I have encountered a peculiar problem working with Kafka consumers. When I have a topic with a number of partitions, and a consumer group, the consumption eventually becomes unbalanced if consumer number is less than partition number. For example, if I have 8 partitions and 4 consumers, I see something like this:
Client Partition Lag
C1 P0 1000000
C1 P1 1000000
C2 P2 0
C2 P3 0
C3 P4 1000000
C3 P5 1000000
C4 P6 0
C4 P7 0
So some clients have zero lag and are doing nothing, and some have large lag and are working hard but are left behind. Note that I could of course have 8 clients, but given the workload I don't need 8 clients, I need only four, it's just that Kafka allocates partitions in a way that in fact only two of the four can work. I could also allocate partitions manually but that would complicate the application logic a lot, I'm quite happy with using Kafka consumer group capabilities, except for this one annoying balance problem.
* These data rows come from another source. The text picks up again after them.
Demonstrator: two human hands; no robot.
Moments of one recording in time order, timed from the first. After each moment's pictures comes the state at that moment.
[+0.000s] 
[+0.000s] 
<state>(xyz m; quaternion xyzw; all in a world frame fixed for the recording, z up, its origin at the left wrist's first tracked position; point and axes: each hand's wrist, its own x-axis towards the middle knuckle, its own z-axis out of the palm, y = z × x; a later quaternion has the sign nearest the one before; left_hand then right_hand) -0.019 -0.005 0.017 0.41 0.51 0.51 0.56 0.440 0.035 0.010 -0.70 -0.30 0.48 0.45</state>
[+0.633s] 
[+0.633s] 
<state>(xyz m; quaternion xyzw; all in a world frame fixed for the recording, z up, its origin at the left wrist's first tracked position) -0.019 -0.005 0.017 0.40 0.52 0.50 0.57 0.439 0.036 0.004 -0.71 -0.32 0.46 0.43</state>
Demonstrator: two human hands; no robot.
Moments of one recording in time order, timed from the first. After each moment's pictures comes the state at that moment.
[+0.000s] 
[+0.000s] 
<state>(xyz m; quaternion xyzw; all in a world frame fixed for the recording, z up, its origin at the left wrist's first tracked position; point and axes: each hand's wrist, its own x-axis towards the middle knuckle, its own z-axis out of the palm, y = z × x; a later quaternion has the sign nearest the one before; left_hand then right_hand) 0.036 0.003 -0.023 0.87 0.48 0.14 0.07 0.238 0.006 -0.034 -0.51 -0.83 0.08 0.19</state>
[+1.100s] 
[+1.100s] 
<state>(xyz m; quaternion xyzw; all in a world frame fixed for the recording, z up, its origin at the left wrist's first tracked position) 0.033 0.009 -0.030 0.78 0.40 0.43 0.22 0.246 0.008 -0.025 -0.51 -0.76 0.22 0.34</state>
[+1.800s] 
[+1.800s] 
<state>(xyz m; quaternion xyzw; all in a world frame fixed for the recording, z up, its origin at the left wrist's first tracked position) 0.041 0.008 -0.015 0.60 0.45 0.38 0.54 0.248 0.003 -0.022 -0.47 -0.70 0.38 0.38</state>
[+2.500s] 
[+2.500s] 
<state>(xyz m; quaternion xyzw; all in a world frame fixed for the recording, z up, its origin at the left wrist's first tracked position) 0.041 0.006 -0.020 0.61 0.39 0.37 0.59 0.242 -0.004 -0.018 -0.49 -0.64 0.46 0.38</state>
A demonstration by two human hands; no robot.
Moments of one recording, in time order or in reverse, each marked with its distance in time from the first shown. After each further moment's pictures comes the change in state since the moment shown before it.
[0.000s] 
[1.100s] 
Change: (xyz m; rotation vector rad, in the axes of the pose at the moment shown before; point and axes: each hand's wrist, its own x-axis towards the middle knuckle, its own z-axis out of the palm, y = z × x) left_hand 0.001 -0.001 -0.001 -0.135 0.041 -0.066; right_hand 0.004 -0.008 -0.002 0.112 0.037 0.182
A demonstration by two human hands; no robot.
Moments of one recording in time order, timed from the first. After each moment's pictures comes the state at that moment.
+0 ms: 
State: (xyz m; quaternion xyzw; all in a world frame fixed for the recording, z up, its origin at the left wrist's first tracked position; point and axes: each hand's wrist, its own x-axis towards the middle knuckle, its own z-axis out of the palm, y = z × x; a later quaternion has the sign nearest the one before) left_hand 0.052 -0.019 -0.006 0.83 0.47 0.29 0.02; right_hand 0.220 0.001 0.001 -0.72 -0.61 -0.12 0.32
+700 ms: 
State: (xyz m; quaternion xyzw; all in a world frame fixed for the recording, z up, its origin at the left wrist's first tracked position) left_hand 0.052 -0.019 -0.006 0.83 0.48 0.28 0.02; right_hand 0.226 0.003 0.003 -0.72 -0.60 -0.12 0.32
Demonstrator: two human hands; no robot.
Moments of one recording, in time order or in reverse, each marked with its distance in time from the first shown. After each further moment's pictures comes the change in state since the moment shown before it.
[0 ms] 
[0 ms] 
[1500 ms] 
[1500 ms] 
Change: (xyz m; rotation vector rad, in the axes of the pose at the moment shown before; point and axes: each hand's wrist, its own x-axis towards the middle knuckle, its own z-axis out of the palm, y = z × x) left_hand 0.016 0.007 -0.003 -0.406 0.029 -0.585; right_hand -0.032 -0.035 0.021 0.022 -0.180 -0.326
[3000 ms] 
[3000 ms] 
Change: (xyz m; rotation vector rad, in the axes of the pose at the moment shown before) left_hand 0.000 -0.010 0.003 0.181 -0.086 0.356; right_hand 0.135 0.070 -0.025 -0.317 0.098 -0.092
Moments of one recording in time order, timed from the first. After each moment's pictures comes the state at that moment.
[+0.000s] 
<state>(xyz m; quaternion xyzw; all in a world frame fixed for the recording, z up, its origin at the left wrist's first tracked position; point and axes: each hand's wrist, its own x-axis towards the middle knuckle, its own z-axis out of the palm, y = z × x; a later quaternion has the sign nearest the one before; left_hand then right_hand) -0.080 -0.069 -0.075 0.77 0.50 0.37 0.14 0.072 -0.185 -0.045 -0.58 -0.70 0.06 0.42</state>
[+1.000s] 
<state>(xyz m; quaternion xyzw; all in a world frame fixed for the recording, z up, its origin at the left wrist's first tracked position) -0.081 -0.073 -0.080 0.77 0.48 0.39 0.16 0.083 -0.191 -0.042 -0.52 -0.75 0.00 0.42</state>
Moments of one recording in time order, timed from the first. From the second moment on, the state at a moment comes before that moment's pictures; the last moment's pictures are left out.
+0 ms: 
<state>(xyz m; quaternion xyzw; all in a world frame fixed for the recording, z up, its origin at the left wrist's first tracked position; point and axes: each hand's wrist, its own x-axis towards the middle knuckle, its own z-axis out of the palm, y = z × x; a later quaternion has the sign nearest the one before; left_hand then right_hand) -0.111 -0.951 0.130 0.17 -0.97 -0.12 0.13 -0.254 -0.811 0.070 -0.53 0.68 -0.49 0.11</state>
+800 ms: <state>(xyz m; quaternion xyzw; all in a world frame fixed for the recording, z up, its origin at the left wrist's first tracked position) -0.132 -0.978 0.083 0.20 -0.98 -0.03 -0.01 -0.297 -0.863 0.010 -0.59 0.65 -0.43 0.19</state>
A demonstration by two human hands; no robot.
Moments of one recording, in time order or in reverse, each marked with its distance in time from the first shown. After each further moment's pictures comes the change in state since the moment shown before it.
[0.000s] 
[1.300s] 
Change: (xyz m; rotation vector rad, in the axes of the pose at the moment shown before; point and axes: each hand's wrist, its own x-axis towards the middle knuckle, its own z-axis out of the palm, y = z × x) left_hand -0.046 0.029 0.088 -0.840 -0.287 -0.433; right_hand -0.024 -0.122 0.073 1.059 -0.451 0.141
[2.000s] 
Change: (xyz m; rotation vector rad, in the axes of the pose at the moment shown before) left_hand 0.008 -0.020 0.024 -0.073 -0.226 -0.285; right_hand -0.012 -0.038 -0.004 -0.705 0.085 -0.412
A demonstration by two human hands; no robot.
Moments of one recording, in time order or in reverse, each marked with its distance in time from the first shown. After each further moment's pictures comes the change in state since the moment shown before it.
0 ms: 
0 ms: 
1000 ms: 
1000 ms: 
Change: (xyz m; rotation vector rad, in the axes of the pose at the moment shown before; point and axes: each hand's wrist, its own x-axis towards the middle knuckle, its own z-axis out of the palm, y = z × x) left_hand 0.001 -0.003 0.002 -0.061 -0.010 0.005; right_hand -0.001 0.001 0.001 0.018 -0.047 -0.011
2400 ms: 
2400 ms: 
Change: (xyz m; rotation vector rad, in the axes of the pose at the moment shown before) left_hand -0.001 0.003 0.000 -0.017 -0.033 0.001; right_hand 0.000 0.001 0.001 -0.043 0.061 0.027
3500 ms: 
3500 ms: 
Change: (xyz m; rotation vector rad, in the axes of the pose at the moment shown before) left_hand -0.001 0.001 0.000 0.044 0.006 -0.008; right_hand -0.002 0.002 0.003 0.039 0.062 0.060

So, I wonder if there are any means to automatically adjust for this - i.e. somehow reassign the clients in a way that would distribute the work equally. I know there was a proposal for something like that but it seems like nothing is happening there. So I wonder if there's any way to do it automatically within existing means. I am using kafka-python
driver now, so ideally the solution would be implementable in Python, without requiring to move all the system to Java.